The two charge sets in the main file are very close; I don't expect significant differences in the properties. Each of the fluorines is 0.01 less negative in TFE, but the overall CF3 group is 0.01 more negative (the slightly larger difference for the C is of little consequence because that atom is buried). The sign of the difference for the overall CF3 group doesn't look very physical, but again, the magnitude is insignificant. The person who did this was probably fine-tuning water interaction energies within a very small margin. If it would be me doing it now, I would keep them the same for the sake of transferability and to avoid overfitting, but at that time (1999), CGenFF wasn't conceived yet and people were less concerned about transferability.

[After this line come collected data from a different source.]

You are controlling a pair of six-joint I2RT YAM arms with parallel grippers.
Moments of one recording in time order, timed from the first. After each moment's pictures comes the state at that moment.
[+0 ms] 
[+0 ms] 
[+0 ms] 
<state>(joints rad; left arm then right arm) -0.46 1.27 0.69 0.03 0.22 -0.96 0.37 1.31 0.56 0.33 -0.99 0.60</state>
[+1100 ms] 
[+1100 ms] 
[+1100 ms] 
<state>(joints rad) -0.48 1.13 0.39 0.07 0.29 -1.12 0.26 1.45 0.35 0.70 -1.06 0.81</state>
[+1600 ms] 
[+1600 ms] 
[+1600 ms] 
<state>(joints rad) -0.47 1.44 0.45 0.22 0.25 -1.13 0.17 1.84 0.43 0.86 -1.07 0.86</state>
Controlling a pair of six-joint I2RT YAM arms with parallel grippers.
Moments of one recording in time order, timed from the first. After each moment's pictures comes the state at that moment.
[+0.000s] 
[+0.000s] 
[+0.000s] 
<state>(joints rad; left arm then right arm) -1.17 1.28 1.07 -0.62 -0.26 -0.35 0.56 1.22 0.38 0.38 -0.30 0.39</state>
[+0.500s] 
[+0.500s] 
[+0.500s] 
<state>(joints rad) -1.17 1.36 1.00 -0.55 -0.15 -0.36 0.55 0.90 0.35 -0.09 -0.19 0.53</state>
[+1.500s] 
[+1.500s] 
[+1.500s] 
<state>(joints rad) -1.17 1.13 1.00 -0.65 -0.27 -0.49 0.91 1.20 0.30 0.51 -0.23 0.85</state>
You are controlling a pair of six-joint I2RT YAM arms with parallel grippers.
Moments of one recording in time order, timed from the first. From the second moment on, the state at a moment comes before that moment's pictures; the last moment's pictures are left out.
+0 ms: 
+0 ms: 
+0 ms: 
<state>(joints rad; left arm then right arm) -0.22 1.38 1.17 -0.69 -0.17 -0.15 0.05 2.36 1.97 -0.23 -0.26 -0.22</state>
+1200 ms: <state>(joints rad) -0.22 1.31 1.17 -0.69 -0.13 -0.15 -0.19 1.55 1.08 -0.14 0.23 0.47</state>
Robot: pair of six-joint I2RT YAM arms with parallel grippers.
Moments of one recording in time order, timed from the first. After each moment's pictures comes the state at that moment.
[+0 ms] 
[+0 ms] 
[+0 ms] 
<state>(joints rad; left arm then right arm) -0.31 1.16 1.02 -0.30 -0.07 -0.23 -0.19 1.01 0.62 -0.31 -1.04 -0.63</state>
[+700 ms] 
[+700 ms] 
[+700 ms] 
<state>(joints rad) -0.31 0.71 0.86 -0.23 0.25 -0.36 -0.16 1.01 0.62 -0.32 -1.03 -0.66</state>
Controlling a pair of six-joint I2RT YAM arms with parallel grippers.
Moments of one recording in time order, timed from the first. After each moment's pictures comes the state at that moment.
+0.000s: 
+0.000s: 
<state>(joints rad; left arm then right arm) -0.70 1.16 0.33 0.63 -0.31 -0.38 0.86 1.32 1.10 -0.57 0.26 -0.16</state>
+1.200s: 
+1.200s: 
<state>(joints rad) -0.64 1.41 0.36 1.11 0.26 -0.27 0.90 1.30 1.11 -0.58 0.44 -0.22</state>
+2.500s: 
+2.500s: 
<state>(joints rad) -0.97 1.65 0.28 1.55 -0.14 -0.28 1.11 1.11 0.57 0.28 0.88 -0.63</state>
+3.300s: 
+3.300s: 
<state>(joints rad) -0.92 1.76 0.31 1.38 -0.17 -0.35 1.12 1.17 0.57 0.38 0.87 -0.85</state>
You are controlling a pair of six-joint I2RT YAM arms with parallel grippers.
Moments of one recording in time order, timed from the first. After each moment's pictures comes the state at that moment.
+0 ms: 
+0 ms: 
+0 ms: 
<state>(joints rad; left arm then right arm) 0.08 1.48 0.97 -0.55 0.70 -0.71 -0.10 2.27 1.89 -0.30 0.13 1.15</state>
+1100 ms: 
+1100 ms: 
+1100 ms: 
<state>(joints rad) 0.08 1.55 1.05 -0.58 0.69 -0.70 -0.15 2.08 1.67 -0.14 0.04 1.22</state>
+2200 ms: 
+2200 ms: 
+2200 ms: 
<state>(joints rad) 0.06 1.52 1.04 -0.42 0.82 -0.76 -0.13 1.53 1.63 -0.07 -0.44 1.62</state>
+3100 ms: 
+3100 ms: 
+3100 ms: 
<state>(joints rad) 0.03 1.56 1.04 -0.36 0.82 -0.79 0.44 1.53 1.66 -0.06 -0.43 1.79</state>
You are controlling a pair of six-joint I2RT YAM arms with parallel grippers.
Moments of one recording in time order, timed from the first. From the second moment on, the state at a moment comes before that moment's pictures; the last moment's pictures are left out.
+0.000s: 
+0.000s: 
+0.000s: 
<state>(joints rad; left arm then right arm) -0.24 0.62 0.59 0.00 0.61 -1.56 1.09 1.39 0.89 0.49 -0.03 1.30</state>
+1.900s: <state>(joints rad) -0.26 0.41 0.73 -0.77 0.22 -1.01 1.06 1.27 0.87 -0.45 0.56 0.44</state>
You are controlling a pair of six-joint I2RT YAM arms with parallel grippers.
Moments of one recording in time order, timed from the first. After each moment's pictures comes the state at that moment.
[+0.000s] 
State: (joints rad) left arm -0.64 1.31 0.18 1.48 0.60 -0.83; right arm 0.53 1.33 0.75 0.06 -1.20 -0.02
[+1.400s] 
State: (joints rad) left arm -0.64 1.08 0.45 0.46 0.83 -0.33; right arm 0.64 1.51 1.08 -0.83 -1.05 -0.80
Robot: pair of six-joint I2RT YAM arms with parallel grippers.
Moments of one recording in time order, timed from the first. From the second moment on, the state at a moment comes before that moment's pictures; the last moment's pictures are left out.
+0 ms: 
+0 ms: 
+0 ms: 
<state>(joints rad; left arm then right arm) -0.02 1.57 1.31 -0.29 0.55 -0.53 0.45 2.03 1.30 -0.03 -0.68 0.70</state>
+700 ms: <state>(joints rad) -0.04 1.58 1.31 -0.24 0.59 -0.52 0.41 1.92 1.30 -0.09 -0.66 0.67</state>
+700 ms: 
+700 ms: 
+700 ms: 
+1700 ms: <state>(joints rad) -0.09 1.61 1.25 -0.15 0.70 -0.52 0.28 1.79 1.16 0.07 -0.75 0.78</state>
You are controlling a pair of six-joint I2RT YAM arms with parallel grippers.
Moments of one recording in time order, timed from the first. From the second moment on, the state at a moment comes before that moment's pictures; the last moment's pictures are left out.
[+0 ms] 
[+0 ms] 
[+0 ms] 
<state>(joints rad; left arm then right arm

Moving on to the subject of your molecule, this is a case where manual charge assignment would be unambiguous, so you don't need to use the ParamChem charges (though it wouldn't be a huge mistake to do so). For the purpose of transferring charges manually, both charge sets in the main file are probably equally good. TFE has an oxygen in the same position as your C(alpha), and the oxygen is probably a stronger electron withdrawing group, but TFET has no electron withdrawing group at all. At the end of the day, since there is less potential for secondary interactions in the TFET charge optimization, and that molecule was studied extensively in the paper you're citing, I would agree with you in feeling slightly more comfortable transferring from TFET, but yet again, it matters little.